Nie studiowałam dziennikarstwa, nie zamierzałam zostać dziennikarką, a kiedy wpadłam na ten pomysł, zrealizowałam go w tydzień. Kończąc studia, plącząc się od stażu do stażu, byłam coraz bardziej przerażona: co praca, to głupsza. Nigdy nie zapomnę wygranej w konkursie o staż w Wielkiej Wielkopolskiej Korporacji – marzeniu wszystkich absolwentów i absolwentek – z którego miałam ochotę uciekać najdalej trzeciego dnia. „Jeśli tak ma wyglądać moje życie” – myślałam sobie – „być może należy przemyśleć sens jego dalszego trwania”. I wtedy poszłam z CV do pierwszej lokalnej redakcji.
Była zima, blisko minus 20 stopni Celsjusza, więc naturalnie jako nowicjuszce, z którą nie wiadomo było, co począć, polecono mi napisać tekst o tym, że zimą jest zimno.
I tak znalazłam się na ulicy, wypytując pracujących robotników drogowych, jak radzą sobie z niską temperaturą. Na miejscu czekałam na fotoreportera Pawła, który miał zrobić zdjęcia znalezionym przeze mnie bohaterom.
– Cześć, jestem Ada – powiedziałam.
– Dziewczyno, po co ty to sobie robisz? – odpowiedział Paweł, widząc nową twarz (nie zmyślam!). – Wszędzie zarobisz więcej.
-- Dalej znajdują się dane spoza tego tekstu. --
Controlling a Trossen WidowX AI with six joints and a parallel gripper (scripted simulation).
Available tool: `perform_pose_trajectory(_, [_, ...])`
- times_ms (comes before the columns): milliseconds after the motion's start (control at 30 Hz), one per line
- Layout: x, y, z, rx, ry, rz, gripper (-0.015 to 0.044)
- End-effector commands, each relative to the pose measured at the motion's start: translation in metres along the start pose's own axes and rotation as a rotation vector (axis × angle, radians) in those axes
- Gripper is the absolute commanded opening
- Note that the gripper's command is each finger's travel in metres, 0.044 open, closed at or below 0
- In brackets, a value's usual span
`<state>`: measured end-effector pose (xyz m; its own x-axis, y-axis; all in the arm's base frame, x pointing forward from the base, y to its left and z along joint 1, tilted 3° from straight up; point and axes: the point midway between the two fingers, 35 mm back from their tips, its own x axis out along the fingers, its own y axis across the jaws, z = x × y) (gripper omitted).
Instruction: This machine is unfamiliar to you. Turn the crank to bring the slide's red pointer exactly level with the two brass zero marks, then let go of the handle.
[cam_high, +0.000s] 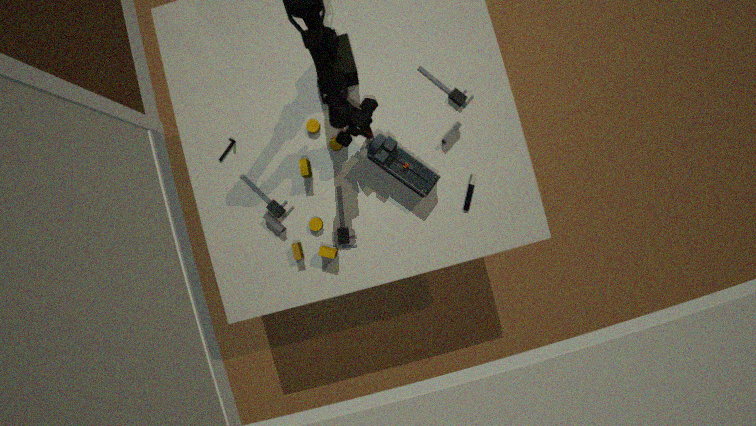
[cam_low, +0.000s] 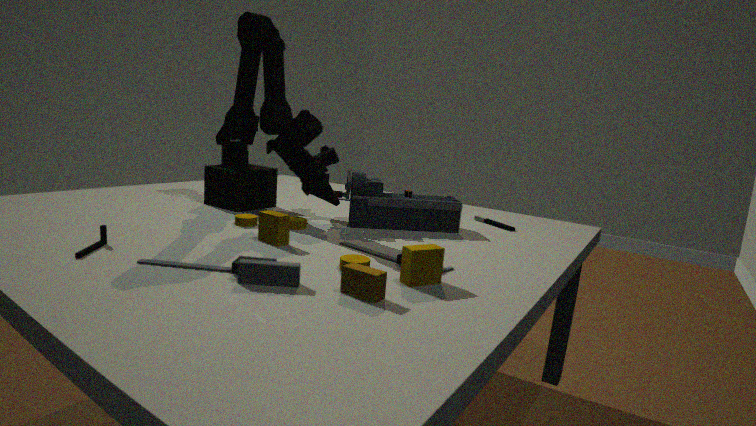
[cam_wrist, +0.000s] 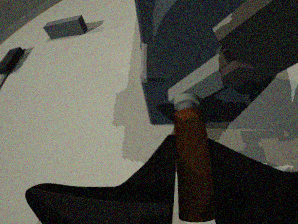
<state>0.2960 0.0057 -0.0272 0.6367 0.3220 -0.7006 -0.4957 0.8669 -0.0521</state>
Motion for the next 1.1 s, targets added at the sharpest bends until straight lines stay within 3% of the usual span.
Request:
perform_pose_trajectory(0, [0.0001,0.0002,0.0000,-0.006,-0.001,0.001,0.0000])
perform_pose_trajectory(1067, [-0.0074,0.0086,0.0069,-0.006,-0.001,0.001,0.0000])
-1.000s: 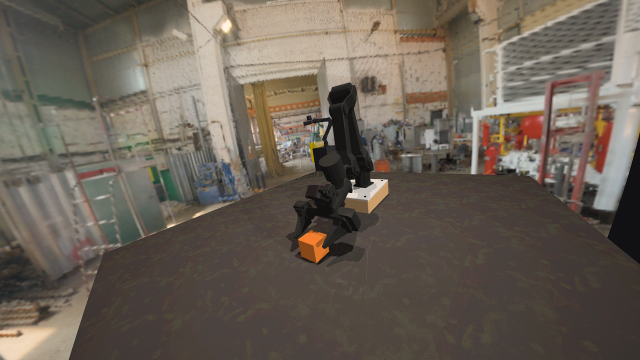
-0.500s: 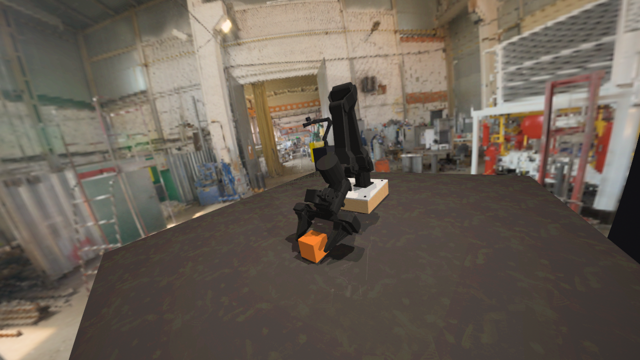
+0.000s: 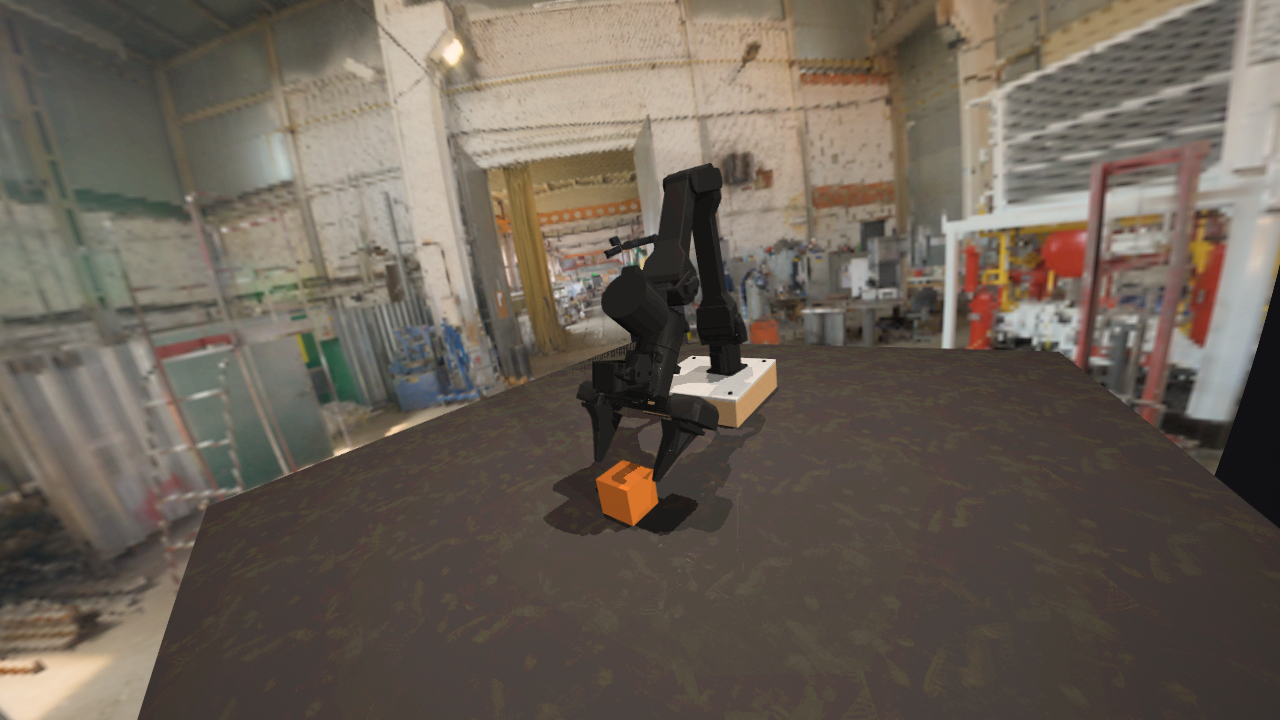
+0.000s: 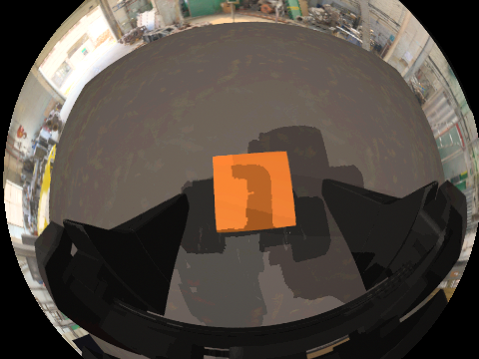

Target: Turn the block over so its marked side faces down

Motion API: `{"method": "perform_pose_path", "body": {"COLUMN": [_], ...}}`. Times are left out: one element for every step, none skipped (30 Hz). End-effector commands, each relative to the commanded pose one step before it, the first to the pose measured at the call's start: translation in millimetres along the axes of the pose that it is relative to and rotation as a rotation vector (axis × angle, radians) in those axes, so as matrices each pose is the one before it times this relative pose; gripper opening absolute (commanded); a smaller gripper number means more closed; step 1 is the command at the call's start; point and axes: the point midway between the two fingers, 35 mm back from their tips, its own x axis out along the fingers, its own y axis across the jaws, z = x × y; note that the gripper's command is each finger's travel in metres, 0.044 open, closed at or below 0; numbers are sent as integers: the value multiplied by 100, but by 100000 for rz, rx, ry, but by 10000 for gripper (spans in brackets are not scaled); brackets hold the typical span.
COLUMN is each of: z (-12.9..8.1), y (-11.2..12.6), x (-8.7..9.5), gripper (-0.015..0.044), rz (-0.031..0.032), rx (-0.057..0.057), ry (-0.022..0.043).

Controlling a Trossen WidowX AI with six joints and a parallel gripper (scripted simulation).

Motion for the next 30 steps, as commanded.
{"method": "perform_pose_path", "body": {"z": [1880, 0, 0, 0, 0, 0, 0, 60, 178, 290, 351, 337, 320, 303, 285, 266, 246, 237, 214, 186, 163, 135, 111, 86, 50, 22, 6, -24, 0, 15], "y": [-160, 0, 0, 0, 0, 0, 0, 7, 20, 31, 34, 29, 23, 18, 14, 9, 5, -2, -5, -7, -10, -12, -15, -17, -15, -10, -3, -136, 0, 2], "x": [-4637, 0, 0, 0, 0, 0, 0, 13, 38, 53, 48, 27, 6, -13, -31, -49, -65, -74, -90, -106, -118, -132, -142, -151, -127, -78, -26, 1, 0, 282], "gripper": [440, 440, 440, 440, 440, 440, 440, 440, 440, 440, 440, 440, 440, 440, 440, 440, 440, 440, 440, 440, 440, 440, 440, 440, 440, 440, 440, 440, 440, 440], "rz": [1512, 0, 0, 0, 0, 0, 0, -13, -36, -55, -60, -50, -40, -29, -18, -7, 4, 42, 45, 41, 51, 49, 59, 66, 59, 39, 14, -13, 0, 0], "rx": [2842, 0, 0, 0, 0, 0, 0, -29, -83, -128, -142, -122, -102, -82, -62, -42, -23, 77, 76, 53, 68, 49, 60, 65, 55, 38, 14, -1, 0, 0], "ry": [9503, 0, 0, 0, 0, 0, 0, 490, 1470, 2452, 3080, 3094, 3097, 3100, 3103, 3105, 3108, 3075, 3094, 3109, 3112, 3125, 3129, 3125, 2502, 1502, 501, 2, 0, -1]}}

Wiesz, ile ja zarabiam?
Ostatecznie nigdy się nie przywitał, a ja mu nie uwierzyłam, choć pewną wskazówką mógł być fakt, że kiedy poprosiłam, żeby podrzucił mnie do redakcji – chodziło o kilkaset metrów – usłyszałam, że ryczałt na paliwo mu tego nie wynagrodzi. Ile zarabia, dowiedziałam się wkrótce. Jęknęłam. Ale jednocześnie byłam zachwycona swoją pracą. Pierwszy raz. Choć technicznie ujmując, niewiele różni się ona od pracy w regularnej korporacji.
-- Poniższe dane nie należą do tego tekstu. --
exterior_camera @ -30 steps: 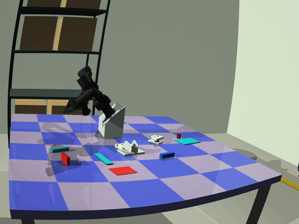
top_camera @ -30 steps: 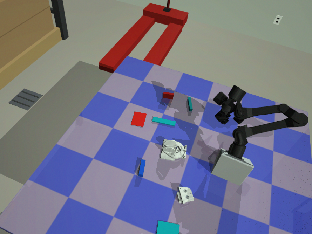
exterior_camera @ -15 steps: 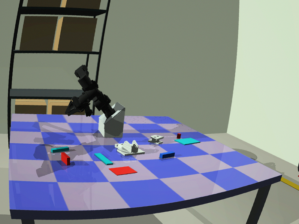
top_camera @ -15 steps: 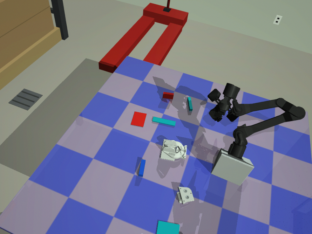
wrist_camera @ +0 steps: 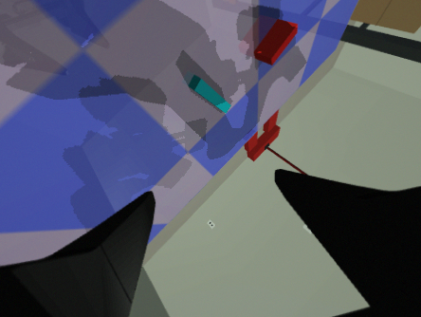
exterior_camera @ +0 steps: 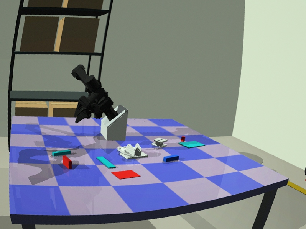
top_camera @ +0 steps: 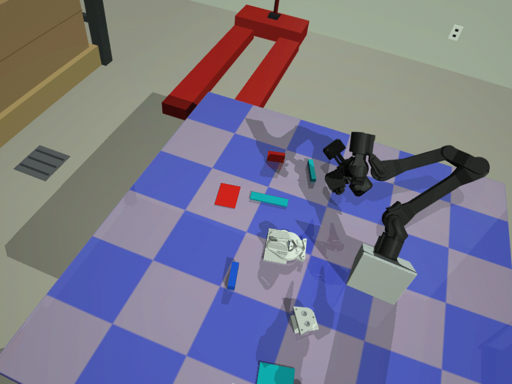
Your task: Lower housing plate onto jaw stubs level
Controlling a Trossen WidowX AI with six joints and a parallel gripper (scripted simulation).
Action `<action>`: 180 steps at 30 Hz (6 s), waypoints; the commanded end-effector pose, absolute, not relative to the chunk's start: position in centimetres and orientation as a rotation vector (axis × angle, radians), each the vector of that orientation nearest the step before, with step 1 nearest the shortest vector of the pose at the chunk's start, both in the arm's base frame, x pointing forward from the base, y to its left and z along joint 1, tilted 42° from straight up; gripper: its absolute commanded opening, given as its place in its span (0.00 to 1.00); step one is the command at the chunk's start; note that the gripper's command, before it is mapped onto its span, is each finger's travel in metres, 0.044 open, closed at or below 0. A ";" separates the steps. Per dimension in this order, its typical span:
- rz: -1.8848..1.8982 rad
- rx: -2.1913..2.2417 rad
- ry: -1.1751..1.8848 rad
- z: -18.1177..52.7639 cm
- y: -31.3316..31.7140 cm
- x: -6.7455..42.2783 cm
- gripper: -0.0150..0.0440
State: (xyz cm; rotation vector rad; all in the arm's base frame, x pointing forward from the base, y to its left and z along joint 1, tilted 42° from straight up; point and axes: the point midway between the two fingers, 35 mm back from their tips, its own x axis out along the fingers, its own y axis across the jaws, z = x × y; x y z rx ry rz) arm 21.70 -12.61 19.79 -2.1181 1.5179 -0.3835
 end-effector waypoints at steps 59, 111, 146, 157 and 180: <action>0.307 -1.564 0.979 3.4 10.8 32.3 1.00; 0.056 -1.098 1.580 -13.8 20.9 15.7 1.00; -0.038 -1.084 1.613 -18.7 17.2 14.3 1.00; -0.038 -1.084 1.613 -19.5 16.7 14.4 1.00; -0.039 -1.084 1.612 -21.6 14.8 14.6 1.00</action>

Minęło kilka ładnych lat, a ja zaczęłam zajmować się rynkiem pracy, związkami zawodowymi i polityką społeczną – działką leżącą odłogiem, bo brak w niej skandali. Teoretycznie. W praktyce wydarzeń, do których nigdy nie powinno dojść, jest bez liku. Problem w tym, że telewizja – a w ślad za nią i opinia publiczna – na problem warunków pracy reaguje dopiero wtedy, kiedy dojdzie do tragedii – jak choćby w przypadku pani Oksany, Ukrainki, która doznała w pracy udaru, a chcący uniknąć odpowiedzialności pracodawca po prostu porzucił ją na ławce. Kiedy jednak piszesz o pracy i warunkach życia Ukraińców w Polsce – zanim nie wydarzy się coś złego – tekst przechodzi bez echa. Nieważne, ile setek tysięcy Ukraińców by u nas pracowało.
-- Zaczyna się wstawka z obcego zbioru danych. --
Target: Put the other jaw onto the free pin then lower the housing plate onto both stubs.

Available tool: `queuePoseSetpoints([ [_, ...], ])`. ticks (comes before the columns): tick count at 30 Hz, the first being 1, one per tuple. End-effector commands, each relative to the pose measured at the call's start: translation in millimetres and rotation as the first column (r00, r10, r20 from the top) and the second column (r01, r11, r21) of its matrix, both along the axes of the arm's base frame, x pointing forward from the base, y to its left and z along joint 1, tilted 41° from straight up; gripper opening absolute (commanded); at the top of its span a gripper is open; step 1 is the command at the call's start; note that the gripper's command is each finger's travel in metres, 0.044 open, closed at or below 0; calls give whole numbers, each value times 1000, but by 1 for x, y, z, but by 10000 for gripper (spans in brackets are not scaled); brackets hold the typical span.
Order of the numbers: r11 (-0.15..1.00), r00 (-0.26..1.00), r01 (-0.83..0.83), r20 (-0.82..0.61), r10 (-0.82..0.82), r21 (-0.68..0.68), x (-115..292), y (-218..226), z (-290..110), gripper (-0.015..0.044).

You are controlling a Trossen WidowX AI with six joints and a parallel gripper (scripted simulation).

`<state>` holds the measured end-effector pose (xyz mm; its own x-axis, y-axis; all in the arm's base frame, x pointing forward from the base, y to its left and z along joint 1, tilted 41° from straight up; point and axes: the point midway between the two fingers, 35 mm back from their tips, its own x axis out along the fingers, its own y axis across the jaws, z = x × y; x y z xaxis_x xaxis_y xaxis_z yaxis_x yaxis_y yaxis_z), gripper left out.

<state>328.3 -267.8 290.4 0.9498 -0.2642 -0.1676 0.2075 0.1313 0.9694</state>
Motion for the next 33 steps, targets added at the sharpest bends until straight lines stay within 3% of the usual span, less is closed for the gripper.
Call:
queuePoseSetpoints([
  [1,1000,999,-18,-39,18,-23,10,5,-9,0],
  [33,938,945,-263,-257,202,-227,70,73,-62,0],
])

Właśnie w tym upatruję siły moich tekstów o warunkach pracy w Amazonie, które dwa lata temu doprowadziły do tego, że spółka zaczęła straszyć mnie procesem. W samych artykułach nie było niczego nadzwyczajnego, a bez groźby złożenia pozwu – tu Amazon sam sobie podłożył nogę – czytałyby się najpewniej tak samo jak większość traktujących o problemach rynku pracy. Pozew to co innego. Do dziś, kiedy biorę udział w jakimkolwiek spotkaniu lub debacie i zahaczam o ten temat, po sali rozchodzi się szmer: ludzie poprawiają się w siedziskach, a chwilę później zalega absolutna cisza – i wszyscy czekają na uchylenie rąbka tajemnicy, zaskakujące fakty i informacje.